**Work request**.
What is needed here is an exact copy of all the data.

%%

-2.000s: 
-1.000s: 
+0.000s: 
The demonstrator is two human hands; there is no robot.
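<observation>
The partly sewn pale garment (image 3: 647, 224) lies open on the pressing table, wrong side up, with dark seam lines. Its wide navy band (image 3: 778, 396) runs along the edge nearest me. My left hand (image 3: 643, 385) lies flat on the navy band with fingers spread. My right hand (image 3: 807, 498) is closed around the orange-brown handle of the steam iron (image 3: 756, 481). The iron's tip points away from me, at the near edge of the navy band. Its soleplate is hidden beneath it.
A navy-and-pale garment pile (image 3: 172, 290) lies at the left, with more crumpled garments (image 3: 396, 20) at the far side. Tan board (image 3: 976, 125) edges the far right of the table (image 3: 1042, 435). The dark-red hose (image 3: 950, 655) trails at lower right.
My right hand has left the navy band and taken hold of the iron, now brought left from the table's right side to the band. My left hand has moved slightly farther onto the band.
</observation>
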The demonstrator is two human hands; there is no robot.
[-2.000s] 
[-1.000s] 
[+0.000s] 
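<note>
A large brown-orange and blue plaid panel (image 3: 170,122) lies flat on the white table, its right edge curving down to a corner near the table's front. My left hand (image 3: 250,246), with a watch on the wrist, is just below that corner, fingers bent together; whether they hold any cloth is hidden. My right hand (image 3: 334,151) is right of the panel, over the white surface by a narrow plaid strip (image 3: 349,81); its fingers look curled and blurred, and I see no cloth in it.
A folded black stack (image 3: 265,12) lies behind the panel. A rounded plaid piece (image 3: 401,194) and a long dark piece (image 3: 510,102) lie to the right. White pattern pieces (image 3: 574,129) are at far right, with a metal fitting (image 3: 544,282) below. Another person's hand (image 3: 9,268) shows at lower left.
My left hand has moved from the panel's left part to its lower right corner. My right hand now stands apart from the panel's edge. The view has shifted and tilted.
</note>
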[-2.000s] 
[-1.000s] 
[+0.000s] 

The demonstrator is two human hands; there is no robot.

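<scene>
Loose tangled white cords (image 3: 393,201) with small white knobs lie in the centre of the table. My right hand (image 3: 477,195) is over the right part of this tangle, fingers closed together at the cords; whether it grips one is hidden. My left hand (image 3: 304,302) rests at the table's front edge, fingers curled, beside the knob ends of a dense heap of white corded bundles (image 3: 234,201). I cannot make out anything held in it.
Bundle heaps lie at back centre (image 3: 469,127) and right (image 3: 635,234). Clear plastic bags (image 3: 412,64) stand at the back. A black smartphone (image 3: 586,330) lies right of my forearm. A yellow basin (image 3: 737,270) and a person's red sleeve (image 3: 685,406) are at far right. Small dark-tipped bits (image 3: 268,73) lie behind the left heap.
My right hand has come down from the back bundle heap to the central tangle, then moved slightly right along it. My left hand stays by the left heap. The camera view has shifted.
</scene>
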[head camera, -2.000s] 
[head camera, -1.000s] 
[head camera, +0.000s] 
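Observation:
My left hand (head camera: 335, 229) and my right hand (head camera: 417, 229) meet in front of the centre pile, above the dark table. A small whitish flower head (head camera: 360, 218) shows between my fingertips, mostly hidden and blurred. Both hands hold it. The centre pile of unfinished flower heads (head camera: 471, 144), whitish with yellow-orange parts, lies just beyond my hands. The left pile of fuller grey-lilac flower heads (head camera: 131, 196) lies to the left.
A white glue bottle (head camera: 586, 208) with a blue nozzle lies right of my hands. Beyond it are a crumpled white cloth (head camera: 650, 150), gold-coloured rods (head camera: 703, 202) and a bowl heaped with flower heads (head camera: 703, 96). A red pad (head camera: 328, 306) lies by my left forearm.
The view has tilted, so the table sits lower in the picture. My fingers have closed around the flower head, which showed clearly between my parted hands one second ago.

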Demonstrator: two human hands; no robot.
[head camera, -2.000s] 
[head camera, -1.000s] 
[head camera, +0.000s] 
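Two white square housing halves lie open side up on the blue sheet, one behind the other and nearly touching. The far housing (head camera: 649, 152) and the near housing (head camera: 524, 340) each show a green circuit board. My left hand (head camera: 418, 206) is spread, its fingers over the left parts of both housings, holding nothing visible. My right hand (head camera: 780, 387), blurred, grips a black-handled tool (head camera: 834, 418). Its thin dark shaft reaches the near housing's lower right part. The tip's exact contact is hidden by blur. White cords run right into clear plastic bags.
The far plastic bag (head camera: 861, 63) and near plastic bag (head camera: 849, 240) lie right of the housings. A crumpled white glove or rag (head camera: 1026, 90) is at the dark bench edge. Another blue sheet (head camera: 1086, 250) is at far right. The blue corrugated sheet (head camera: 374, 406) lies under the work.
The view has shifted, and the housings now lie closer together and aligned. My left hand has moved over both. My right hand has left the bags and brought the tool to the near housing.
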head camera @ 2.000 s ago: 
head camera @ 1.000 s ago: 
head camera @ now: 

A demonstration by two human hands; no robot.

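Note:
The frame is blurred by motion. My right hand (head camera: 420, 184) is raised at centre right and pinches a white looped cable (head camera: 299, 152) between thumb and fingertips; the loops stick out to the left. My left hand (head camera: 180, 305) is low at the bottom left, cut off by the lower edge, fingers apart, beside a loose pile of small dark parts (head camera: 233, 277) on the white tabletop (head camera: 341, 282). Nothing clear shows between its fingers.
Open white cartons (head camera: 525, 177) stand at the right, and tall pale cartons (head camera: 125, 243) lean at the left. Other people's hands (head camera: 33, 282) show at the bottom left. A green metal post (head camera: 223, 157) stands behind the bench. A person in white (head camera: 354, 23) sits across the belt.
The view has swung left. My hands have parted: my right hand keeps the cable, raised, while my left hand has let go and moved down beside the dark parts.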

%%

**Solution for this task**.
-2.000s: 
-1.000s: 
+0.000s: 
The demonstrator is two human hands; there is no robot.
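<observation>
The partly sewn pale garment (image 3: 647, 224) lies open on the pressing table, wrong side up, with dark seam lines. Its wide navy band (image 3: 778, 396) runs along the edge nearest me. My left hand (image 3: 643, 385) lies flat on the navy band with fingers spread. My right hand (image 3: 807, 498) is closed around the orange-brown handle of the steam iron (image 3: 756, 481). The iron's tip points away from me, at the near edge of the navy band. Its soleplate is hidden beneath it.
A navy-and-pale garment pile (image 3: 172, 290) lies at the left, with more crumpled garments (image 3: 396, 20) at the far side. Tan board (image 3: 976, 125) edges the far right of the table (image 3: 1042, 435). The dark-red hose (image 3: 950, 655) trails at lower right.
My right hand has left the navy band and taken hold of the iron, now brought left from the table's right side to the band. My left hand has moved slightly farther onto the band.
</observation>
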The demonstrator is two human hands; there is no robot.
[-2.000s] 
[-1.000s] 
[+0.000s] 
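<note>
A large brown-orange and blue plaid panel (image 3: 170,122) lies flat on the white table, its right edge curving down to a corner near the table's front. My left hand (image 3: 250,246), with a watch on the wrist, is just below that corner, fingers bent together; whether they hold any cloth is hidden. My right hand (image 3: 334,151) is right of the panel, over the white surface by a narrow plaid strip (image 3: 349,81); its fingers look curled and blurred, and I see no cloth in it.
A folded black stack (image 3: 265,12) lies behind the panel. A rounded plaid piece (image 3: 401,194) and a long dark piece (image 3: 510,102) lie to the right. White pattern pieces (image 3: 574,129) are at far right, with a metal fitting (image 3: 544,282) below. Another person's hand (image 3: 9,268) shows at lower left.
My left hand has moved from the panel's left part to its lower right corner. My right hand now stands apart from the panel's edge. The view has shifted and tilted.
</note>
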[-2.000s] 
[-1.000s] 
[+0.000s] 

The demonstrator is two human hands; there is no robot.

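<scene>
Loose tangled white cords (image 3: 393,201) with small white knobs lie in the centre of the table. My right hand (image 3: 477,195) is over the right part of this tangle, fingers closed together at the cords; whether it grips one is hidden. My left hand (image 3: 304,302) rests at the table's front edge, fingers curled, beside the knob ends of a dense heap of white corded bundles (image 3: 234,201). I cannot make out anything held in it.
Bundle heaps lie at back centre (image 3: 469,127) and right (image 3: 635,234). Clear plastic bags (image 3: 412,64) stand at the back. A black smartphone (image 3: 586,330) lies right of my forearm. A yellow basin (image 3: 737,270) and a person's red sleeve (image 3: 685,406) are at far right. Small dark-tipped bits (image 3: 268,73) lie behind the left heap.
My right hand has come down from the back bundle heap to the central tangle, then moved slightly right along it. My left hand stays by the left heap. The camera view has shifted.
</scene>
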[head camera, -2.000s] 
[head camera, -1.000s] 
[head camera, +0.000s] 
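Observation:
My left hand (head camera: 335, 229) and my right hand (head camera: 417, 229) meet in front of the centre pile, above the dark table. A small whitish flower head (head camera: 360, 218) shows between my fingertips, mostly hidden and blurred. Both hands hold it. The centre pile of unfinished flower heads (head camera: 471, 144), whitish with yellow-orange parts, lies just beyond my hands. The left pile of fuller grey-lilac flower heads (head camera: 131, 196) lies to the left.
A white glue bottle (head camera: 586, 208) with a blue nozzle lies right of my hands. Beyond it are a crumpled white cloth (head camera: 650, 150), gold-coloured rods (head camera: 703, 202) and a bowl heaped with flower heads (head camera: 703, 96). A red pad (head camera: 328, 306) lies by my left forearm.
The view has tilted, so the table sits lower in the picture. My fingers have closed around the flower head, which showed clearly between my parted hands one second ago.
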
Demonstrator: two human hands; no robot.
[head camera, -2.000s] 
[head camera, -1.000s] 
[head camera, +0.000s] 
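Two white square housing halves lie open side up on the blue sheet, one behind the other and nearly touching. The far housing (head camera: 649, 152) and the near housing (head camera: 524, 340) each show a green circuit board. My left hand (head camera: 418, 206) is spread, its fingers over the left parts of both housings, holding nothing visible. My right hand (head camera: 780, 387), blurred, grips a black-handled tool (head camera: 834, 418). Its thin dark shaft reaches the near housing's lower right part. The tip's exact contact is hidden by blur. White cords run right into clear plastic bags.
The far plastic bag (head camera: 861, 63) and near plastic bag (head camera: 849, 240) lie right of the housings. A crumpled white glove or rag (head camera: 1026, 90) is at the dark bench edge. Another blue sheet (head camera: 1086, 250) is at far right. The blue corrugated sheet (head camera: 374, 406) lies under the work.
The view has shifted, and the housings now lie closer together and aligned. My left hand has moved over both. My right hand has left the bags and brought the tool to the near housing.
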head camera @ 2.000 s ago: 
head camera @ 1.000 s ago: 
head camera @ now: 

A demonstration by two human hands; no robot.

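Note:
The frame is blurred by motion. My right hand (head camera: 420, 184) is raised at centre right and pinches a white looped cable (head camera: 299, 152) between thumb and fingertips; the loops stick out to the left. My left hand (head camera: 180, 305) is low at the bottom left, cut off by the lower edge, fingers apart, beside a loose pile of small dark parts (head camera: 233, 277) on the white tabletop (head camera: 341, 282). Nothing clear shows between its fingers.
Open white cartons (head camera: 525, 177) stand at the right, and tall pale cartons (head camera: 125, 243) lean at the left. Other people's hands (head camera: 33, 282) show at the bottom left. A green metal post (head camera: 223, 157) stands behind the bench. A person in white (head camera: 354, 23) sits across the belt.
The view has swung left. My hands have parted: my right hand keeps the cable, raised, while my left hand has let go and moved down beside the dark parts.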

This finishes the response to the exercise.